Explore finding a model for fB from one of our density families.
- Investigate whether the type of call used to summon the taxi makes
much difference in mean trip time.
- Develop models for predicting trip time from other variables, both
the explicit ones and also trip distance. (This task has
many subparts, and will probably take up most of your time.)
Details of the prediction task:
- First try a linear model.
- Note that "linear" means "linear in the beta parameters." You
can and should also try polynomial models, using qePolyLin().
- Find an approximate 95% confidence interval for E(Y | X = u)
(X, u vectors), your choice of u, for your straight line model.

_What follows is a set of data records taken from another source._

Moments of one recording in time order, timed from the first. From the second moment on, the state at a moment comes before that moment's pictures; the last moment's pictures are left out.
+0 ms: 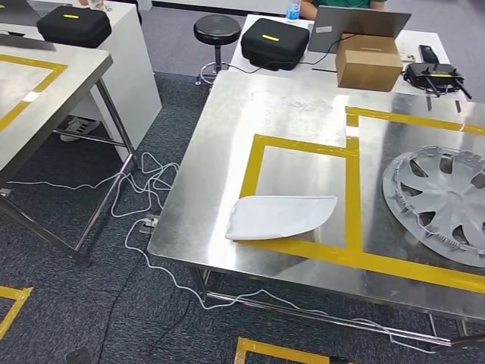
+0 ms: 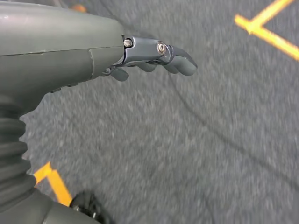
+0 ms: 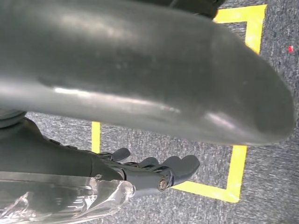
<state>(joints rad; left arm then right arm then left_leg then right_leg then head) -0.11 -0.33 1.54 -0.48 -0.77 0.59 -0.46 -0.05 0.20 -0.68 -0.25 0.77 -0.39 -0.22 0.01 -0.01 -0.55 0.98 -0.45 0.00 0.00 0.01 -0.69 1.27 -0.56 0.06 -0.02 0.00</state>
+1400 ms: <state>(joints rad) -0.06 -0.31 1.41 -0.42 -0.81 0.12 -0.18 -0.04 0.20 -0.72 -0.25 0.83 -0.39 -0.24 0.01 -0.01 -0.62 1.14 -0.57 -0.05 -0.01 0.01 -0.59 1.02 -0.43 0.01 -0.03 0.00</state>
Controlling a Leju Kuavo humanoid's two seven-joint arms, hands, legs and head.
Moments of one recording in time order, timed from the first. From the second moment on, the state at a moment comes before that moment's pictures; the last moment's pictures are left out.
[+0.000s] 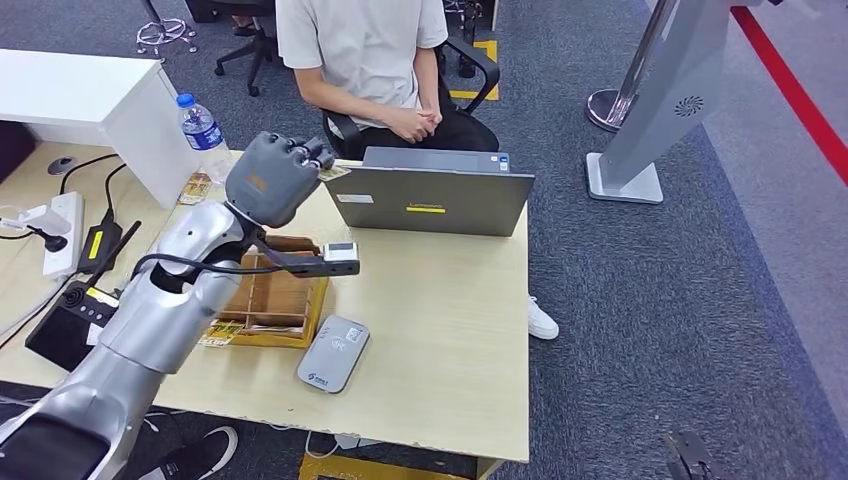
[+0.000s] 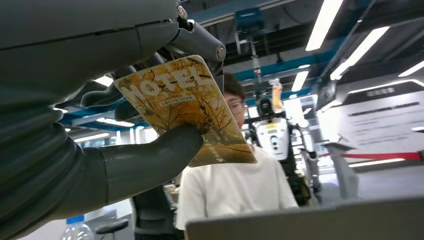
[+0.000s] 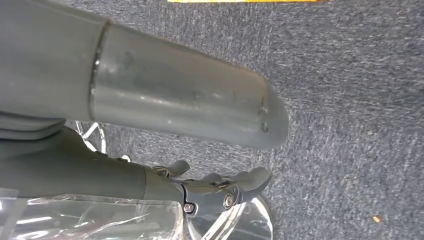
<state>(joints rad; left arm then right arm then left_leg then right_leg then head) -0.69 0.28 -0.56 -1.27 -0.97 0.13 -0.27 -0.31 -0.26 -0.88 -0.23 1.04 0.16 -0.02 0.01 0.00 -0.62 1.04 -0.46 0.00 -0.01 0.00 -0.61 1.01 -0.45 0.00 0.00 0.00</state>
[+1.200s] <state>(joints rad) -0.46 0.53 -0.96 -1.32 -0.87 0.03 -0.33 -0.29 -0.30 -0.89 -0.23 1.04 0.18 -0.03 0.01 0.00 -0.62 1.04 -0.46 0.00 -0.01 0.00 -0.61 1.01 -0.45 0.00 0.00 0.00</state>
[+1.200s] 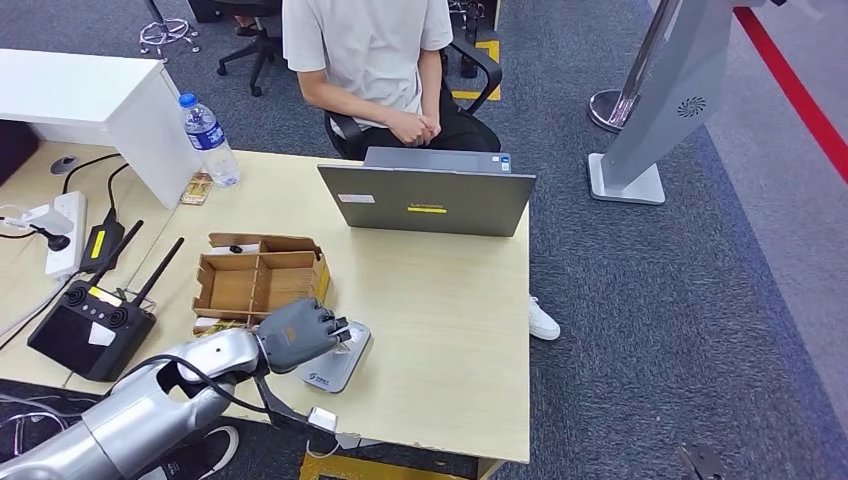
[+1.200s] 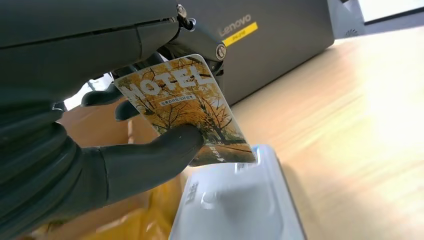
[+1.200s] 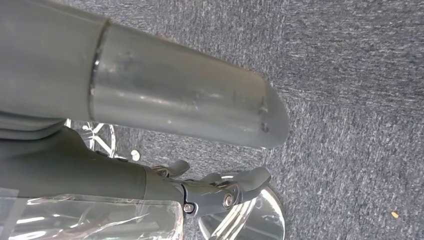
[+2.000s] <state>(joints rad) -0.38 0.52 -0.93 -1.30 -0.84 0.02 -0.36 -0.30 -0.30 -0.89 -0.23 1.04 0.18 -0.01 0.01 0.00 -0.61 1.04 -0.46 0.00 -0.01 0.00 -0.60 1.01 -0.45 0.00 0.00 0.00</state>
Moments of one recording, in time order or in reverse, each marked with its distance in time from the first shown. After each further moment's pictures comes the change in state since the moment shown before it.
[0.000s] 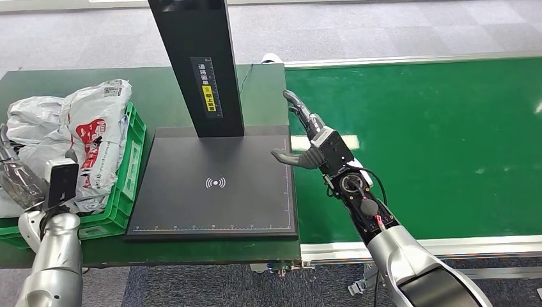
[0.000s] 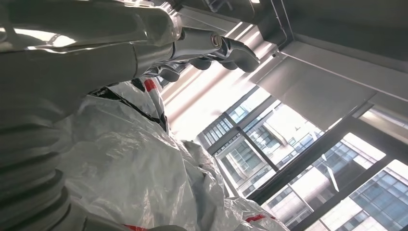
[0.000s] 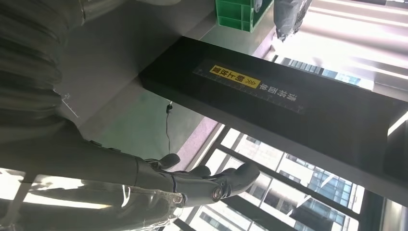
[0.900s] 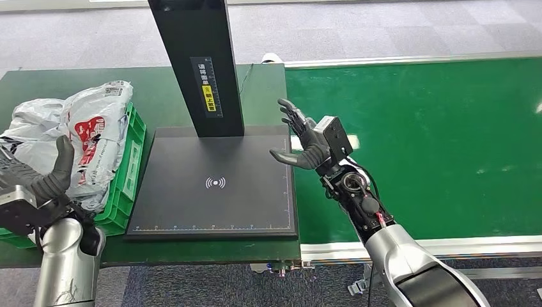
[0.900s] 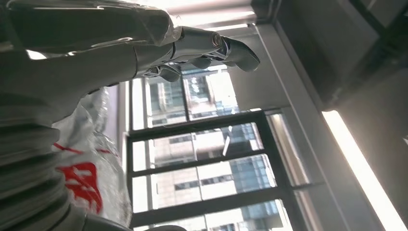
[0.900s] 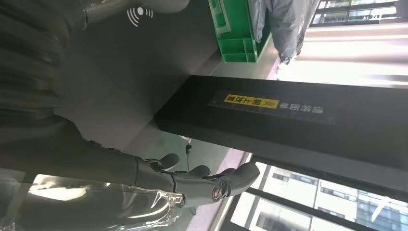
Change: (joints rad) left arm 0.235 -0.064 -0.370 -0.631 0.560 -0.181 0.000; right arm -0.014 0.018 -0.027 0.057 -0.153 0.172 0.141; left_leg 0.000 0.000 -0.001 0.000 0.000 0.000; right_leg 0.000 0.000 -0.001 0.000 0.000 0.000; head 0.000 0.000
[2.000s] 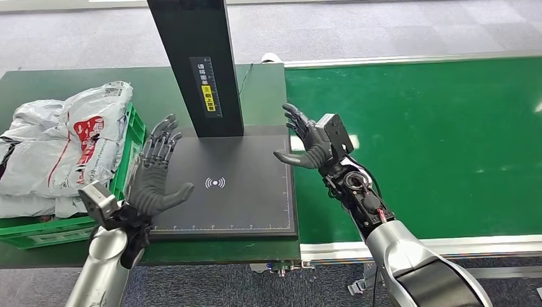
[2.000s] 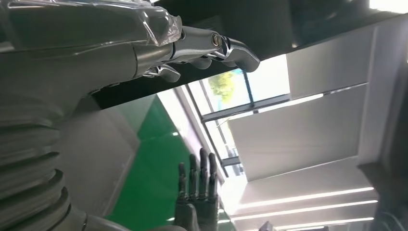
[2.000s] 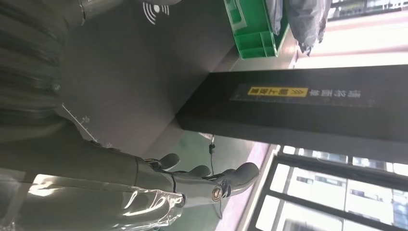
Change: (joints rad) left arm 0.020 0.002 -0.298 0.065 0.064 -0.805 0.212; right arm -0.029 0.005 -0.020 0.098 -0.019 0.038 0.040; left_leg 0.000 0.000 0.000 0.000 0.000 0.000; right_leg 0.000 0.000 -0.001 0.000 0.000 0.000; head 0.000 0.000
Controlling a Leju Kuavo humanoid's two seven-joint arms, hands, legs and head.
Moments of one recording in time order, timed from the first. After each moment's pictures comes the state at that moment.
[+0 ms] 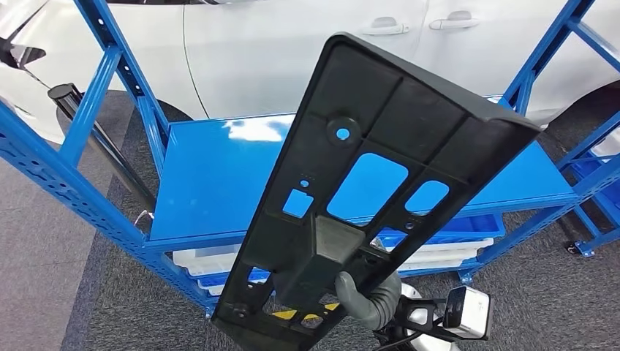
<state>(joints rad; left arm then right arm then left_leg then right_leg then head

- Then try two machine learning models, chosen from
In each case, you may wish to try some nondefault values for the
hyperparameters. (Some of the models have many hyperparameters, some of
them very esoteric; you need not learn them all.)
I suggest you use
the rough draft of my forthcoming book to learn what these methods
do. Or, there are many good, usually brief, tutorials on the Web.
I will give
brief overviews of ML methods in class.
- Compare the predictive power of the methods you used above (several
linear models plus two ML).
Important General Rules
PLEASE FOLLOW THESE RULES 100%!
- Groups that put in a reasonable amount of time -- and thought! --
almost always receive an A or A+ grade on the project. Groups that
do not complete the project usually get a D grade. PLEASE START
- As explained in class, groups that do good work on the project
receive an extra bonus in their course grades, beyond what your quiz
and homework grades are. The boost is always at least one
notch (e.g. B to B+) and typically two notches (e.g. B to A-). E.g. a
student could have strictly B work in the homework and quizzes and
yet still get an A- in the course.
- A+ grades are very possible, and can have a significant impact
on your course grade, letters of recommendation, knighthoods,
marriage prospects, coronations, etc.
- Technical content of the work (correctness, thoroughness etc.).
- Adherence to instructions.
- Professional quality of the work: Clear, engaging writing,
using correct grammar; it need not (should not) be pretentious, but
avoid being too colloquial ("the mean was kinda low"). Presentation
need not be fancy, but graphs and tables should be used where helpful.